As we can see the best F1 score for each model during the test stage wre:
 
 | Model | F1 Mean |
 |---------------------|---------------------|
 |Random Forest|0.818391|
 |SVC|0.844246|
 | Linear regression| 0.798570|
       
At first sight SVC seems to be the best model when comparing the f1 mean scores, however the classification report can give us deeper details for each binary classification 
 
 | Model  | Classification | precision|   recall|  f1-score| support|
 |--------------|---|----------|---------|----------|-------------|
 | Random Forest| 1 |  0.544762| 0.613734|  0.577195|   466.000000|
 | SVM          | 1 |  0.623529| 0.568670|  0.594837|   466.000000|
 | Linear Regression | 1 |  0.532258| 0.424893|  0.472554|   466.000000|

 The results for Random Forest and SVM are close, while Random Forest is giving us a better recall, SVM is focused on getting more precision. If we focus con F1 score, the SVM should be the best model for the present options, however in a last exhaustive test, the AUROC method was applied.
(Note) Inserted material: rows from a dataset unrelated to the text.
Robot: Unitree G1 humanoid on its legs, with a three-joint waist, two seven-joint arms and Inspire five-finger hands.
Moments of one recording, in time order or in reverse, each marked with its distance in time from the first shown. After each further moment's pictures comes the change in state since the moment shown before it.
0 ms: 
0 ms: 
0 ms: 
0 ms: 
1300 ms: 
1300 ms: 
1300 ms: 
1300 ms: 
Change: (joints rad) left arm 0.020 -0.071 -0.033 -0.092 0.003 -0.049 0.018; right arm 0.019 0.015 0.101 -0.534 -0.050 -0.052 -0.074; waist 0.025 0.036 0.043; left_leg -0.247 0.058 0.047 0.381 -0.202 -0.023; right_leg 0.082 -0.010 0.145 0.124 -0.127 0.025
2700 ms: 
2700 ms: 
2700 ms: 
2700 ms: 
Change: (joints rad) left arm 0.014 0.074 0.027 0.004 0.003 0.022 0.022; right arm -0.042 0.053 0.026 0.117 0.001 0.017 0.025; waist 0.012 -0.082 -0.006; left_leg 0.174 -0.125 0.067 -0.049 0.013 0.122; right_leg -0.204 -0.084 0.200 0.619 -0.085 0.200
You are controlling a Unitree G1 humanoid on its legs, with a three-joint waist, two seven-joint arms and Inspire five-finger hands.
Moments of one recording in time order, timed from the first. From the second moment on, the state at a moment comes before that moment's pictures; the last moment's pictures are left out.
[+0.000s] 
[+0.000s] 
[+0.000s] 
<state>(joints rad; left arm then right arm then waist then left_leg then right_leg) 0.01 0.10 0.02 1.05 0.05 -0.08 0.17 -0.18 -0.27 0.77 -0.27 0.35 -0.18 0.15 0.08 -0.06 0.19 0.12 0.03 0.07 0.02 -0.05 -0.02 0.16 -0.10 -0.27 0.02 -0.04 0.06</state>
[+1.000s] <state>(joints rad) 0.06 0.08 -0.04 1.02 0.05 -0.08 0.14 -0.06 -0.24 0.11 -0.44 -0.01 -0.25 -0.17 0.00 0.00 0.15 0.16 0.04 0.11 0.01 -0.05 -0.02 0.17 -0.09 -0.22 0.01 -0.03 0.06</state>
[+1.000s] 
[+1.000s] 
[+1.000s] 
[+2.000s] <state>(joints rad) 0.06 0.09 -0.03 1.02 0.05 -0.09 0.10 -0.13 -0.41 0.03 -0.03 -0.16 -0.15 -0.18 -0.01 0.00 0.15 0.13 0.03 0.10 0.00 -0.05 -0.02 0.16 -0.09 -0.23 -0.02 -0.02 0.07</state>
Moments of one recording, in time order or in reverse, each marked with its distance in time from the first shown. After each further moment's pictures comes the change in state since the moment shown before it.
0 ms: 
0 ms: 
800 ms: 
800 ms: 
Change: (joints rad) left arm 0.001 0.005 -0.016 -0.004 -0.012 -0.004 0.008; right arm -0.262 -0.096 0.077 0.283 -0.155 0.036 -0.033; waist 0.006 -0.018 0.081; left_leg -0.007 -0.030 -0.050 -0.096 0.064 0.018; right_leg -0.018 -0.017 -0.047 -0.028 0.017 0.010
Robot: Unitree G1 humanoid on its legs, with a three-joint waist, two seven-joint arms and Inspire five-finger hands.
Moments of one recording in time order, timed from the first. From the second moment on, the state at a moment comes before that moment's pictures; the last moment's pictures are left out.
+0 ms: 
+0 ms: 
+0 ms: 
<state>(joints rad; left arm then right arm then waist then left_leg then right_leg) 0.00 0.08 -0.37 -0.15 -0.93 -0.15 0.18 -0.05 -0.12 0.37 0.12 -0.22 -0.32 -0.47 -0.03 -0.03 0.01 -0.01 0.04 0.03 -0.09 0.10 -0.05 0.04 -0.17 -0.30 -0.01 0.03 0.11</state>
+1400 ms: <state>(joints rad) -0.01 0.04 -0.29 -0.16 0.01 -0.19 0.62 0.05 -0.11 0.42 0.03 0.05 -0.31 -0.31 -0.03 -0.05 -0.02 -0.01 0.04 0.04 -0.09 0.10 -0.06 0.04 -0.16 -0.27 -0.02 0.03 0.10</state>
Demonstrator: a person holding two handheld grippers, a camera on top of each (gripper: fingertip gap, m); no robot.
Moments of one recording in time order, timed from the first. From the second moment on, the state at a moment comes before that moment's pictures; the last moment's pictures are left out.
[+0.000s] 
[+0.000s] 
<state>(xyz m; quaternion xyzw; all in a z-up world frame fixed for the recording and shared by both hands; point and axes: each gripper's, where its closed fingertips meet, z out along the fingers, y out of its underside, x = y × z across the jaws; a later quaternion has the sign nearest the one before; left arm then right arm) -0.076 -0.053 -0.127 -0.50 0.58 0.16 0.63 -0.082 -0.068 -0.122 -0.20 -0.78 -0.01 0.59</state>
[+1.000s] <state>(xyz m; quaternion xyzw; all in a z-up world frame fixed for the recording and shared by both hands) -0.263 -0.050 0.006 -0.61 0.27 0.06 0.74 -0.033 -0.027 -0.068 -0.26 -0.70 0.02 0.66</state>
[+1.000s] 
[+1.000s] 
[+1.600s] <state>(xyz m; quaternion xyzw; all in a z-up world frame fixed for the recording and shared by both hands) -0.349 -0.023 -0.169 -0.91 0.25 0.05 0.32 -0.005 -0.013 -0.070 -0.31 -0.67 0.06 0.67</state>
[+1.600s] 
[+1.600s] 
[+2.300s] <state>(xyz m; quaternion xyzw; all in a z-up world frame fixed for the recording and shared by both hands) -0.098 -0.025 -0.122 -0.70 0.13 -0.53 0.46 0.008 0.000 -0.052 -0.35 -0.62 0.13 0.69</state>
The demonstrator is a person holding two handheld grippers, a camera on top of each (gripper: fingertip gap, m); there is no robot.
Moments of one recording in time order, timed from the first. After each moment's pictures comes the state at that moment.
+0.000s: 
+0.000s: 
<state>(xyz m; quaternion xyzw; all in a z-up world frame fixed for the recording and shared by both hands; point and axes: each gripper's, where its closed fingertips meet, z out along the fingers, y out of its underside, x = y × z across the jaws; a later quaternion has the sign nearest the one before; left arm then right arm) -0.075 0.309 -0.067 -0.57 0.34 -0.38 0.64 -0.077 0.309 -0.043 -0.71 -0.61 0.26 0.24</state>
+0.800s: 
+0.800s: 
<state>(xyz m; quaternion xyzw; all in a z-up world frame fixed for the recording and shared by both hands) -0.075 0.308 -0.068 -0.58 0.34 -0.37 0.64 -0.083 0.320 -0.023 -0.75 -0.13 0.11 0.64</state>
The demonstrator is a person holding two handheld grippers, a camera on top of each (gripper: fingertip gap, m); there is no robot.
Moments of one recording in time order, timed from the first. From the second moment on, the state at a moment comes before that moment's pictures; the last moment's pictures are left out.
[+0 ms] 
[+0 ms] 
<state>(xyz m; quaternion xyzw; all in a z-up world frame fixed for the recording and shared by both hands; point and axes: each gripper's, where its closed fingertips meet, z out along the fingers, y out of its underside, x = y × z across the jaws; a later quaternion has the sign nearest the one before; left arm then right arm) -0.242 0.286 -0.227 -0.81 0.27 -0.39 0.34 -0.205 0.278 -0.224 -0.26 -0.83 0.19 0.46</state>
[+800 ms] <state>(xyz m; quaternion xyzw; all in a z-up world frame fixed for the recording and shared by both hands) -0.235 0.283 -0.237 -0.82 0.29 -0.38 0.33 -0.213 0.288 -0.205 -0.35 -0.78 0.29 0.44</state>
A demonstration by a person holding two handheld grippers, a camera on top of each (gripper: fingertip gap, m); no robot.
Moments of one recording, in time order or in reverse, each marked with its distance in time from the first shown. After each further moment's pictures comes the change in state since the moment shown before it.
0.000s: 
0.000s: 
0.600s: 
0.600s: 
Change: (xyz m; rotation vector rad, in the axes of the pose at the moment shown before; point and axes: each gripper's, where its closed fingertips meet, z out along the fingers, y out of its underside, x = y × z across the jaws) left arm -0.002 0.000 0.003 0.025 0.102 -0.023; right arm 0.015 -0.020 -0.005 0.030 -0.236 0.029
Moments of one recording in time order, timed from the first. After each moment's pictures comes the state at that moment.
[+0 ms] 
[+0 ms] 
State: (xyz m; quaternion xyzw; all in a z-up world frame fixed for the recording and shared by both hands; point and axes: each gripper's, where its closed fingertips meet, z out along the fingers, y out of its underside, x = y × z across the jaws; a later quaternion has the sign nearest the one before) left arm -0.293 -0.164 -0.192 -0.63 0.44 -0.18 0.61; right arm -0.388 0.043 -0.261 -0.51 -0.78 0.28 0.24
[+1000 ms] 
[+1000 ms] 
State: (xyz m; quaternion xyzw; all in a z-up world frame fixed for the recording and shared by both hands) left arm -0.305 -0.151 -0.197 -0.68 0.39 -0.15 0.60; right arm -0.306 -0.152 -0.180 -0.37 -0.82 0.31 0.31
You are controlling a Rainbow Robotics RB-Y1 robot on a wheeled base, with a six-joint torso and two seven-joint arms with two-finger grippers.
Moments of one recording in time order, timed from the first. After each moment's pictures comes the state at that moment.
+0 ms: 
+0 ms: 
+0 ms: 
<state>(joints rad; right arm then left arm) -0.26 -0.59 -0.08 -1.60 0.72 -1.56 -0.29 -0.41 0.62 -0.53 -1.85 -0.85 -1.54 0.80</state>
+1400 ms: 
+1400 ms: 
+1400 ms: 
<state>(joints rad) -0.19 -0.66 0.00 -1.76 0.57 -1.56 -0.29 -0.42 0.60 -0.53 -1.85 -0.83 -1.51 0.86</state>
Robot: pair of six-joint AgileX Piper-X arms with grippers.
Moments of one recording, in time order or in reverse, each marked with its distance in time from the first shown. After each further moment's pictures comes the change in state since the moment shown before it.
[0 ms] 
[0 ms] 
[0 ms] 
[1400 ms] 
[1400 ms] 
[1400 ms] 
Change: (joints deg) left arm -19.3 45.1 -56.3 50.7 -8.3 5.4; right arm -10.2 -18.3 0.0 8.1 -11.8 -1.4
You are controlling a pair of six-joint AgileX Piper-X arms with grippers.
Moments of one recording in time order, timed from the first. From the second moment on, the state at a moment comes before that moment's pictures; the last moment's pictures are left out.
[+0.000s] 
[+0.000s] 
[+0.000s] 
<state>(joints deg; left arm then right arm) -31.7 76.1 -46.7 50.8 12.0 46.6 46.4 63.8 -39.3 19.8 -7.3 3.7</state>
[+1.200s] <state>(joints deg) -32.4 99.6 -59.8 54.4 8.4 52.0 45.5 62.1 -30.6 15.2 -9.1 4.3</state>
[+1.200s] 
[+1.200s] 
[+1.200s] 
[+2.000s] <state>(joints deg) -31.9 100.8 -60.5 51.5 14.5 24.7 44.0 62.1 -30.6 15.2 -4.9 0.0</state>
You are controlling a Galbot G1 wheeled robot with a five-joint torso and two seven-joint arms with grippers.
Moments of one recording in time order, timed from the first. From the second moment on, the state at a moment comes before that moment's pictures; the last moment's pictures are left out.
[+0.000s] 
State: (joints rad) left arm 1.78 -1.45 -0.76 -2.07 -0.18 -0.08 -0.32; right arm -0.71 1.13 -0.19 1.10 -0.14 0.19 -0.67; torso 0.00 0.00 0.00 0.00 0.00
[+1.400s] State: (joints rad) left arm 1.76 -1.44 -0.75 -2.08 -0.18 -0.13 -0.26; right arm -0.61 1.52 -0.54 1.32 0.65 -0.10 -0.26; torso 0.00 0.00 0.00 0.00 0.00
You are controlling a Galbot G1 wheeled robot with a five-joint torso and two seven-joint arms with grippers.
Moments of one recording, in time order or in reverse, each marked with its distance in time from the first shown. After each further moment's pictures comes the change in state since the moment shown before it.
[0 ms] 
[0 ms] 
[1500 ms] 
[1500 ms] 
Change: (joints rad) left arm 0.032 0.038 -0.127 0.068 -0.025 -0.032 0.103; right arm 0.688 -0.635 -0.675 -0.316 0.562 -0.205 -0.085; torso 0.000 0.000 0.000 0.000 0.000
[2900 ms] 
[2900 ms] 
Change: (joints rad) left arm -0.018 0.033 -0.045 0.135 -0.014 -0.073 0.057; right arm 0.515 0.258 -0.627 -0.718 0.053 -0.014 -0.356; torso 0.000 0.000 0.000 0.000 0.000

 Giving us the following results
 
 | Model  | AUROC | 
 |--------------|---|
 | Random Forest| 0.8288 | 
 | SVM          | 0.8283 |  
 | Linear Regression |0.7553| 


 In this case, the Random Forest method show a better slightly performance. In conclusion I will personally choose the Random Forest method because the results will get more precision when trying to predict if a user is going to leave the bank.



## Conclusions

Along this project we face different situations, the original data set was preprocessed to be able to train our models. The codification model applied was the One hot encoder (OHE) from the pandas library (get_dummies method).

First, I started training one Random Forest Model to find the best f1 score, however it was necessary to balance and standardize the data to reach better results, I made those changes but including 3 new different models. The chosen classification algorithms were Random Forest, SVM, and Linear Regression, each one with different parameters to feed and create robust results. 

In general, It can be infer that Random Forest and SVM models are much better compared with the Linear regression, the evaluation metrics showed better results when analyzing the metrics accuracy, precision, recall and f1 score.

A classification report was ran to go deeper into the analysis showing results by binaries classification (focusing the efforts in classification '1'). Finally a ROC Curve chart was plot to check the performance of each model, showing the AUC results.

In conclusion the Results for Random Forest and SVM were pretty similar, but I found the Random Forest a better option for this project, because we are focusing on the precision of predicting the user who are going to leave the bank.